EXERCISE DETAILS.
Could you return the whole listing, character for character?

DATASET EXTRACT.

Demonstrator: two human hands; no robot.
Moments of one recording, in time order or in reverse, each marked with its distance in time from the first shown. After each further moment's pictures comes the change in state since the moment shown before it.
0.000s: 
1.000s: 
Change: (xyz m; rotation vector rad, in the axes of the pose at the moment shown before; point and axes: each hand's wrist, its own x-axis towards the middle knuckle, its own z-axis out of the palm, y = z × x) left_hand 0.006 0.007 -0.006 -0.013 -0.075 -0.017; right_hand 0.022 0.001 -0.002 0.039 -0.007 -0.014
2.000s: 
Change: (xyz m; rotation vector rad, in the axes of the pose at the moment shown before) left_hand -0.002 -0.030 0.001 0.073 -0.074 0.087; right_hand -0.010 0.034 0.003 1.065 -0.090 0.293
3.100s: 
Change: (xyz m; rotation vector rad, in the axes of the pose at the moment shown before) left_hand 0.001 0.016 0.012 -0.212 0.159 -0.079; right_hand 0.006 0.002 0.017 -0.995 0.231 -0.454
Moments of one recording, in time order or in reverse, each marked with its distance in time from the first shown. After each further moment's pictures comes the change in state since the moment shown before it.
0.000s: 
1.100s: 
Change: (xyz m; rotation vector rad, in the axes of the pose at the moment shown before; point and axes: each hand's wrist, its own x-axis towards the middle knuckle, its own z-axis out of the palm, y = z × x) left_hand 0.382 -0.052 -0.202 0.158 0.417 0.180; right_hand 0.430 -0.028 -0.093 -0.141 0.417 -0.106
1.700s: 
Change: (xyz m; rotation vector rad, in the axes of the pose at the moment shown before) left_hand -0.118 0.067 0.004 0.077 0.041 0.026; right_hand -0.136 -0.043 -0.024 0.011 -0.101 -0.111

SOLUTION BELOW.
Demonstrator: two human hands; no robot.
Moments of one recording, in time order or in reverse, each marked with its distance in time from the first shown. After each further moment's pictures comes the change in state since the moment shown before it.
0.000s: 
1.000s: 
Change: (xyz m; rotation vector rad, in the axes of the pose at the moment shown before; point and axes: each hand's wrist, its own x-axis towards the middle knuckle, its own z-axis out of the palm, y = z × x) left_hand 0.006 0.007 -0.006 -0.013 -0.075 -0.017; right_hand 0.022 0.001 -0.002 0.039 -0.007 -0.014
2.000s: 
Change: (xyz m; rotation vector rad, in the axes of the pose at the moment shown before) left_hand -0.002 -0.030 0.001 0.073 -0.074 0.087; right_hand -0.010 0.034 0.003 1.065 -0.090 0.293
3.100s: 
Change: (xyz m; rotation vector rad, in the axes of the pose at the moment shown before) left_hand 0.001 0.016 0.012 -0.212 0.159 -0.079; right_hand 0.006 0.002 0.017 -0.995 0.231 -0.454
Moments of one recording, in time order or in reverse, each marked with its distance in time from the first shown. After each further moment's pictures comes the change in state since the moment shown before it.
0.000s: 
1.100s: 
Change: (xyz m; rotation vector rad, in the axes of the pose at the moment shown before; point and axes: each hand's wrist, its own x-axis towards the middle knuckle, its own z-axis out of the palm, y = z × x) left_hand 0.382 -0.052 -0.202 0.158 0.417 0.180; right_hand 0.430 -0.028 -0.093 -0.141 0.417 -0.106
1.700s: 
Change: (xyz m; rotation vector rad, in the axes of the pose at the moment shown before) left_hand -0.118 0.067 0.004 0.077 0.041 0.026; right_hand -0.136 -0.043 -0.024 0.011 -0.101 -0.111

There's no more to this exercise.